DIRECTIONS FOR THIS TASK: In the data, find the word "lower" and copy out every line that has it.

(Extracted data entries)
%%
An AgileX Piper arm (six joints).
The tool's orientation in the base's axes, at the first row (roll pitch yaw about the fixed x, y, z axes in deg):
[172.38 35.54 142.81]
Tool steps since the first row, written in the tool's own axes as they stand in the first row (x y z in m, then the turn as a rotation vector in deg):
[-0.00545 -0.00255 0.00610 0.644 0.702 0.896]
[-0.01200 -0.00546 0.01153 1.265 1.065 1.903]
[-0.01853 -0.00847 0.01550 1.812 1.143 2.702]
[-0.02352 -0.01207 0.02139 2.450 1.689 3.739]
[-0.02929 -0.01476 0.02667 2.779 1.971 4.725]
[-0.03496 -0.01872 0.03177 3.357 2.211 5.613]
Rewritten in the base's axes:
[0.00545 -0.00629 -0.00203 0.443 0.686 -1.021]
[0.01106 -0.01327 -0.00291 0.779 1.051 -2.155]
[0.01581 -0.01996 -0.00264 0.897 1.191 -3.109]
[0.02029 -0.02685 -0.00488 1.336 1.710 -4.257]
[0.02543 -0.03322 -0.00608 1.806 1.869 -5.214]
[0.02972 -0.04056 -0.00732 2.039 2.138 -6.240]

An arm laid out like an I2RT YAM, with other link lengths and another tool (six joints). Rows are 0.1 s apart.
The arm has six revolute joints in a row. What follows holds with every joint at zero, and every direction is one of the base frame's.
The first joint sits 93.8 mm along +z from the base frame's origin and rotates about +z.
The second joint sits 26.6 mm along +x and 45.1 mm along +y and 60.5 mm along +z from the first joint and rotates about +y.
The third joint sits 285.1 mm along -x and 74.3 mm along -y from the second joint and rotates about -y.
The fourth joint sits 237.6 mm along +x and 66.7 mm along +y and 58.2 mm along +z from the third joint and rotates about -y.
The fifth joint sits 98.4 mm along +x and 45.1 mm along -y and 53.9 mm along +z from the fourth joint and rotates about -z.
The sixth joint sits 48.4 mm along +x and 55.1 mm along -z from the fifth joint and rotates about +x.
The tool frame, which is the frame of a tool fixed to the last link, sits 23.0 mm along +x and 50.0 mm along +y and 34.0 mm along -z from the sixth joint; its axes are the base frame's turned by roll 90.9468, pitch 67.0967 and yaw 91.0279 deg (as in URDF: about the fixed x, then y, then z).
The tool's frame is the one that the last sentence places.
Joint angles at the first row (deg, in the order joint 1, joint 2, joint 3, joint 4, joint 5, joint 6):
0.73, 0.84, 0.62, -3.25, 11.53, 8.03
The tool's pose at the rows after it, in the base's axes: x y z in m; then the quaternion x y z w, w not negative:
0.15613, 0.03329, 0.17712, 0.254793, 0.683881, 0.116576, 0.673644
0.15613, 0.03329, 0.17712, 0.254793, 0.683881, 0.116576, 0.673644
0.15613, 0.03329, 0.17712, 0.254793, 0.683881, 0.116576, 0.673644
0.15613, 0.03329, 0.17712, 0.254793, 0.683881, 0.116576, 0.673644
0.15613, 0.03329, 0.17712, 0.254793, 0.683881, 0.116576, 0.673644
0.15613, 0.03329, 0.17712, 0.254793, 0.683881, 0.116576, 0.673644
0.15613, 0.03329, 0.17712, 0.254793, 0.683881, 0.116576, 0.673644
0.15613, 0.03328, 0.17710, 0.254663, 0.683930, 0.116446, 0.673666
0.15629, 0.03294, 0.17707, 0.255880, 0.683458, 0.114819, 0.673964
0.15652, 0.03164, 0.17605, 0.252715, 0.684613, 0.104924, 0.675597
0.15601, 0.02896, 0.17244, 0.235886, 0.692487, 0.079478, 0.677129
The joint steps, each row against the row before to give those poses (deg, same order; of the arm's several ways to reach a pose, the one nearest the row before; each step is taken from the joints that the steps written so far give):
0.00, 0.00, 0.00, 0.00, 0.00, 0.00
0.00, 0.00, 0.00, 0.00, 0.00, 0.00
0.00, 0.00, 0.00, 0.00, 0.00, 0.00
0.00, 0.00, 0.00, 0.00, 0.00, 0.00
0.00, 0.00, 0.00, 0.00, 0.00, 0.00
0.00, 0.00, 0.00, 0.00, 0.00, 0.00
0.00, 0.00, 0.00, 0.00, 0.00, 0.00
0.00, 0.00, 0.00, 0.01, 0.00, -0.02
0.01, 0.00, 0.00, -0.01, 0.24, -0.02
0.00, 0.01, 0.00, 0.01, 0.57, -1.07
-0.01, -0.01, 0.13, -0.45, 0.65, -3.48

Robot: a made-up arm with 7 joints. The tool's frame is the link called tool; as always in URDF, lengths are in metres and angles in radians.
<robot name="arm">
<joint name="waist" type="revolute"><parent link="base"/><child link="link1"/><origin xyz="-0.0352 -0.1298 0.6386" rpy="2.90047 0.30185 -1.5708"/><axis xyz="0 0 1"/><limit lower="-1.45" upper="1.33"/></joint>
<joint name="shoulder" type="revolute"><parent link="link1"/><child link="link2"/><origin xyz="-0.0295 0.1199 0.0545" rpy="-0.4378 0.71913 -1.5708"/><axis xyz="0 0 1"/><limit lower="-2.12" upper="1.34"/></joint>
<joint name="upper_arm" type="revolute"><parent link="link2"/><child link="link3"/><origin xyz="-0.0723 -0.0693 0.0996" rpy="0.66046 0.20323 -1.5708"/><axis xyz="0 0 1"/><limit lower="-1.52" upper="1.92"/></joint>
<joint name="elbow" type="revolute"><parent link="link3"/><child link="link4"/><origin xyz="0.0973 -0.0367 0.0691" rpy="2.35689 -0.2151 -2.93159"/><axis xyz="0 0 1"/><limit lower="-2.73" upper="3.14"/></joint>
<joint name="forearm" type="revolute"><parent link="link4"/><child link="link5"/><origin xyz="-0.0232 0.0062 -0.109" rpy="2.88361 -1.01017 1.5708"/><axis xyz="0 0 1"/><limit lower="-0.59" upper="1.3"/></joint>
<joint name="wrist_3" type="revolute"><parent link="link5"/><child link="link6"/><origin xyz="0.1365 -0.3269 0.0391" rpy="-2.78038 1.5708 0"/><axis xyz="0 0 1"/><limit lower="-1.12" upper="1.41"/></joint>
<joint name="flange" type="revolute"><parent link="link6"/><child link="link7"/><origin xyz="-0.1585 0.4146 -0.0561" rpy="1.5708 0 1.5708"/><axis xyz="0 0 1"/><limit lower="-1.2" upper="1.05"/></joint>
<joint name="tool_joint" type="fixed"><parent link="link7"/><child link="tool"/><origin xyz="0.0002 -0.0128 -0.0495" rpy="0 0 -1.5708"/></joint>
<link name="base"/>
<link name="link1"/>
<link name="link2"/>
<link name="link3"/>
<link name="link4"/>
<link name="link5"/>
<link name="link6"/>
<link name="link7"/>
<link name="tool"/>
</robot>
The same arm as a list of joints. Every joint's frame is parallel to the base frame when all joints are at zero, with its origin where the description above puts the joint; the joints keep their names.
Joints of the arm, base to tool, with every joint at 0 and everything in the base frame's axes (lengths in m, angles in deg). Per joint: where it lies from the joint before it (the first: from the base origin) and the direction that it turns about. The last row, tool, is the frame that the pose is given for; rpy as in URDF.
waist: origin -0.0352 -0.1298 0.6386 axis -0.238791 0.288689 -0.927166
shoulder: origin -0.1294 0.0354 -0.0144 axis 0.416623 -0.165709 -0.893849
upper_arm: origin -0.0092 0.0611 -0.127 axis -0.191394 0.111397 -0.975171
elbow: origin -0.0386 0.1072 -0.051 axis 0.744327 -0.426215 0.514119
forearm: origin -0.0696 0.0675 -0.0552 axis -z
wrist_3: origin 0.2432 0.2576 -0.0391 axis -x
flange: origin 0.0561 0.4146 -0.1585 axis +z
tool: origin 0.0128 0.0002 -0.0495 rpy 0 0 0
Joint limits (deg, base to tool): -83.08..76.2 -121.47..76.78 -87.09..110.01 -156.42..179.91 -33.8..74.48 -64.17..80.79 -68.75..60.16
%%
EXERCISE OUTPUT:
<joint name="waist" type="revolute"><parent link="base"/><child link="link1"/><origin xyz="-0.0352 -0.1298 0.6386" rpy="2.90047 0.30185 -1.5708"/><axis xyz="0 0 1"/><limit lower="-1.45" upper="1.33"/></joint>
<joint name="shoulder" type="revolute"><parent link="link1"/><child link="link2"/><origin xyz="-0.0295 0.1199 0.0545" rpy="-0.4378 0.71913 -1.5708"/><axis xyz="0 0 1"/><limit lower="-2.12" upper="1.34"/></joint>
<joint name="upper_arm" type="revolute"><parent link="link2"/><child link="link3"/><origin xyz="-0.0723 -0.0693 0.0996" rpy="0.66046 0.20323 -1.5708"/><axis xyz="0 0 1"/><limit lower="-1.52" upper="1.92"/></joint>
<joint name="elbow" type="revolute"><parent link="link3"/><child link="link4"/><origin xyz="0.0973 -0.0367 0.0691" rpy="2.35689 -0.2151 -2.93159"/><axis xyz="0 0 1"/><limit lower="-2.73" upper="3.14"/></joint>
<joint name="forearm" type="revolute"><parent link="link4"/><child link="link5"/><origin xyz="-0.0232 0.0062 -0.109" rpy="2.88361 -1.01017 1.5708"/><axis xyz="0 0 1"/><limit lower="-0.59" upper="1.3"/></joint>
<joint name="wrist_3" type="revolute"><parent link="link5"/><child link="link6"/><origin xyz="0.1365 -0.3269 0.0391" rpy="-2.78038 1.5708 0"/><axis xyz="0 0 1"/><limit lower="-1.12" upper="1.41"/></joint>
<joint name="flange" type="revolute"><parent link="link6"/><child link="link7"/><origin xyz="-0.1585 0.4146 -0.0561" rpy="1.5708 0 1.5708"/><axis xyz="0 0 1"/><limit lower="-1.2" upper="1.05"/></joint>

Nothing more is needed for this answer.